> _Task statement_
Filter the listing so that only lines with the word "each" remain.

> _Provided data_
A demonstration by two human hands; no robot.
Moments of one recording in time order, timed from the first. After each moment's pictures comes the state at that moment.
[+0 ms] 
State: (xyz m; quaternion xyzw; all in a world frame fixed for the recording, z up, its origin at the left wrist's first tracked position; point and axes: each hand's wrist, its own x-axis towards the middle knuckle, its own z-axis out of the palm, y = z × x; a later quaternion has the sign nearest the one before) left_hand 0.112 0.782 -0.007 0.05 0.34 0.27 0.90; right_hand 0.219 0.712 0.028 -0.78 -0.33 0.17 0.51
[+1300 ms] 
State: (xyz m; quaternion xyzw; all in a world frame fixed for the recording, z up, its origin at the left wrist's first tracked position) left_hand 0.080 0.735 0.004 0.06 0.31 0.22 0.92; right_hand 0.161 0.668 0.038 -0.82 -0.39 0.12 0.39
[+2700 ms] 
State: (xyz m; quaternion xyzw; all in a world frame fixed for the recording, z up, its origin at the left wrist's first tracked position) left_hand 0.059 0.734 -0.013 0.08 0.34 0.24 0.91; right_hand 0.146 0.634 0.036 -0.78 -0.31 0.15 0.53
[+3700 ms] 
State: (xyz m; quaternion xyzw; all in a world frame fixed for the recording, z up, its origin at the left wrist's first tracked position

> _Written response_
Moments of one recording in time order, timed from the first. After each moment's pictures comes the state at that moment.
State: (xyz m; quaternion xyzw; all in a world frame fixed for the recording, z up, its origin at the left wrist's first tracked position; point and axes: each hand's wrist, its own x-axis towards the middle knuckle, its own z-axis out of the palm, y = z × x; a later quaternion has the sign nearest the one before) left_hand 0.112 0.782 -0.007 0.05 0.34 0.27 0.90; right_hand 0.219 0.712 0.028 -0.78 -0.33 0.17 0.51

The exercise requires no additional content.